PROBLEM TO SOLVE: Looking at the listing below, retype exactly the lines starting at the one containing "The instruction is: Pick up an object" and ending at the one containing "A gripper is", both included, and nothing else.

##############################

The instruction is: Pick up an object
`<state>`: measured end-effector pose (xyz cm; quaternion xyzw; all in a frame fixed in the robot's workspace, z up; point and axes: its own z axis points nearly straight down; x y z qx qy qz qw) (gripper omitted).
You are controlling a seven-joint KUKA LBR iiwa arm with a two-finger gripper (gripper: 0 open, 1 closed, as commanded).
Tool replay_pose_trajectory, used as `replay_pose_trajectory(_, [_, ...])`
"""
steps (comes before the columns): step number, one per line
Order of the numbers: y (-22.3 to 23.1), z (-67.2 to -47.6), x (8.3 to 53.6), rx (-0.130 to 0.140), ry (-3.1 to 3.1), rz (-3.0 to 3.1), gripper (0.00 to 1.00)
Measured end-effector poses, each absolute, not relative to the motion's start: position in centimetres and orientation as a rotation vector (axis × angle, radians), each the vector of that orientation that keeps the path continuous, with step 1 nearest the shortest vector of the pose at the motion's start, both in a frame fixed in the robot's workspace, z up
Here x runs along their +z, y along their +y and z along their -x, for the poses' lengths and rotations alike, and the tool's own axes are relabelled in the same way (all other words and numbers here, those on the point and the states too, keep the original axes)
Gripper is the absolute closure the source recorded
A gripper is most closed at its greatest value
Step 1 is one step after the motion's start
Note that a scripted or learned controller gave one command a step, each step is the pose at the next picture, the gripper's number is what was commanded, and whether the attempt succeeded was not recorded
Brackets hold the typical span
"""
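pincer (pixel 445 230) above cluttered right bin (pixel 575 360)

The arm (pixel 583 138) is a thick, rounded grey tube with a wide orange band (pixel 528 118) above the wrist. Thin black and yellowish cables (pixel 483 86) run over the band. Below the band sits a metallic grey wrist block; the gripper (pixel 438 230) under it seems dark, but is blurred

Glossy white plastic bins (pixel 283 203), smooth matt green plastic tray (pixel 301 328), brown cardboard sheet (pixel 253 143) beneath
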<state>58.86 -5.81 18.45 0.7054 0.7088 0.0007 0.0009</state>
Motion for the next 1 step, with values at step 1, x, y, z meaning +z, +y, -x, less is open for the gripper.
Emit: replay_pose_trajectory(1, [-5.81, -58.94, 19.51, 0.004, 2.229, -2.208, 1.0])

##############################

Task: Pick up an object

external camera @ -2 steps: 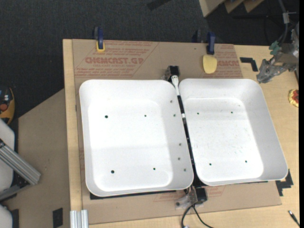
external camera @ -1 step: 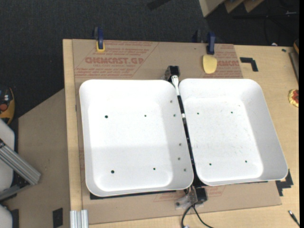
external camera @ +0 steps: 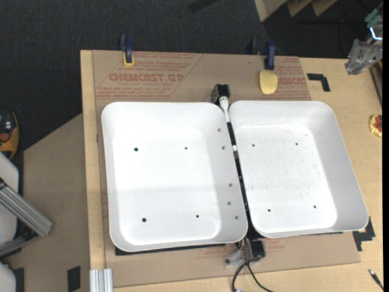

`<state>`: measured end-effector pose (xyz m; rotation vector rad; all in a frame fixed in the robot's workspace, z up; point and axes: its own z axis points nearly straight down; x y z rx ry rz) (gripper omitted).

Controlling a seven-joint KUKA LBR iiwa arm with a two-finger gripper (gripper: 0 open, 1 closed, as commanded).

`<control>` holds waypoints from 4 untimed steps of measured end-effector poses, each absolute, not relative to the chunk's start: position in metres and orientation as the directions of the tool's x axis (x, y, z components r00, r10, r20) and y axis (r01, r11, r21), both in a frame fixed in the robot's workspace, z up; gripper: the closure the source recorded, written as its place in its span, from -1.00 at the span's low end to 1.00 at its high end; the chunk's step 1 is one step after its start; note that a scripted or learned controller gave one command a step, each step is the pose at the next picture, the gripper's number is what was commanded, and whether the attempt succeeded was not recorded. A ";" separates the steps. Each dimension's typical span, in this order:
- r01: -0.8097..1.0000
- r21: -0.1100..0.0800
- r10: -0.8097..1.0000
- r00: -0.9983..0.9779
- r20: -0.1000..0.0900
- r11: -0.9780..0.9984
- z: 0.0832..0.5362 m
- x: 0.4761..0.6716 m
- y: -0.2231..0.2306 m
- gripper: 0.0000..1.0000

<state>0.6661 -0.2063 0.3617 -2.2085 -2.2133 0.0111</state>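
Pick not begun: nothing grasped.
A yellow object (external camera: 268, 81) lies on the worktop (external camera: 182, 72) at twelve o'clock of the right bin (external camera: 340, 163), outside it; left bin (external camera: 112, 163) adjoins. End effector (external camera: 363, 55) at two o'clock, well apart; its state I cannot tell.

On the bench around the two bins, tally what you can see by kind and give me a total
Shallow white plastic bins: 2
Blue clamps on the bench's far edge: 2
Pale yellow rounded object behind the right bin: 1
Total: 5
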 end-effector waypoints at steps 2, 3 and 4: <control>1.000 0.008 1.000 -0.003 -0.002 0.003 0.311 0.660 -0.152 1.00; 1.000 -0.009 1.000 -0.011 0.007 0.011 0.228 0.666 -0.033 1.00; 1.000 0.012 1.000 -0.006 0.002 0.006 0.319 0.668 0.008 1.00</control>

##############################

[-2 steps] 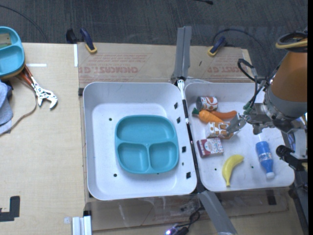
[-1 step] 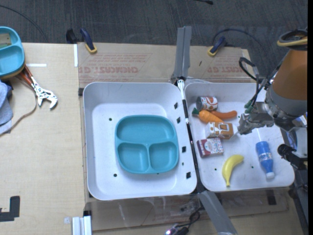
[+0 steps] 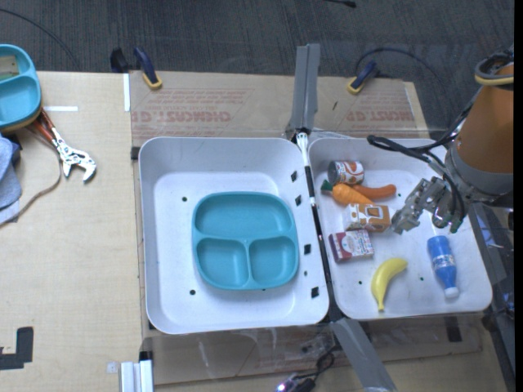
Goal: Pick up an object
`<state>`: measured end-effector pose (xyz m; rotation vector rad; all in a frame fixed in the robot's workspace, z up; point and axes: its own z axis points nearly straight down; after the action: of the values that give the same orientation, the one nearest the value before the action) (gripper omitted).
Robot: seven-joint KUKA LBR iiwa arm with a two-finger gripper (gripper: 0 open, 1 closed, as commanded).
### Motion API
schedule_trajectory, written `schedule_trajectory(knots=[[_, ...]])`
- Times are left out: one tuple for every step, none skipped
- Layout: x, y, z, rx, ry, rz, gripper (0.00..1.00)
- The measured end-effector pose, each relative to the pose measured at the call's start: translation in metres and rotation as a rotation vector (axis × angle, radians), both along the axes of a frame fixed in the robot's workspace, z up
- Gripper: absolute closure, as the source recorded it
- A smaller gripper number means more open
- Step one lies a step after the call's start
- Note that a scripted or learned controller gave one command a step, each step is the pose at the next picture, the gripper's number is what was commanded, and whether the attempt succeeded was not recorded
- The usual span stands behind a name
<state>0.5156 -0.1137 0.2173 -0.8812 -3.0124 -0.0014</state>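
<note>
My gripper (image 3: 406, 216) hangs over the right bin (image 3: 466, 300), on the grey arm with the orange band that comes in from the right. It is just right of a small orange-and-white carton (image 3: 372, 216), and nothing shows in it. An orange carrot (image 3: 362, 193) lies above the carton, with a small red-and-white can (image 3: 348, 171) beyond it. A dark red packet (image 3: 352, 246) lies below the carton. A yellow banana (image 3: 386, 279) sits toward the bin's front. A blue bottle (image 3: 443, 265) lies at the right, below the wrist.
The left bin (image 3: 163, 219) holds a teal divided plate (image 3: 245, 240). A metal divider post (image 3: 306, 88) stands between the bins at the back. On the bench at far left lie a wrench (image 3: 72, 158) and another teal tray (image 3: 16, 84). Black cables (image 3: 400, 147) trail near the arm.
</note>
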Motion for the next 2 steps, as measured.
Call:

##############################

RESULT FOR THIS EXERCISE:
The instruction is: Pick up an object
`<state>`: measured end-effector pose (xyz cm; quaternion xyzw; all in a frame fixed in the robot's workspace, z up; point and axes: its own z axis points nearly straight down; x y z qx qy qz qw) (gripper omitted).
You are controlling a seven-joint KUKA LBR iiwa arm with a two-finger gripper (gripper: 0 open, 1 closed, as commanded).
Tool replay_pose_trajectory, used as `replay_pose_trajectory(_, [_, ...])`
"""
steps (comes before the columns): step number, one per line
Order of the numbers: y (-22.3 to 23.1), z (-67.2 to -47.6), x (8.3 to 53.6), rx (-0.130 to 0.140), ry (-3.1 to 3.1), rz (-3.0 to 3.1), gripper (0.00 to 1.00)
Measured end-effector poses, each absolute, not relative to the motion's start: position in centimetres and orientation as a rotation vector (axis × angle, radians), each the vector of that orientation that keeps the path continuous, with step 1 nearest the shortest vector of the pose at the motion's start, both in a frame fixed in the robot's workspace, z up
Here x runs along their +z, y along their +y and z along their -x, for the poses' lengths and rotations alike, and the tool's own axes are relabelled in the same way (all other words and numbers here, those on the point and the states too, keep the original axes)
Gripper is the absolute closure the source recorded
A gripper is most closed at its greatest value

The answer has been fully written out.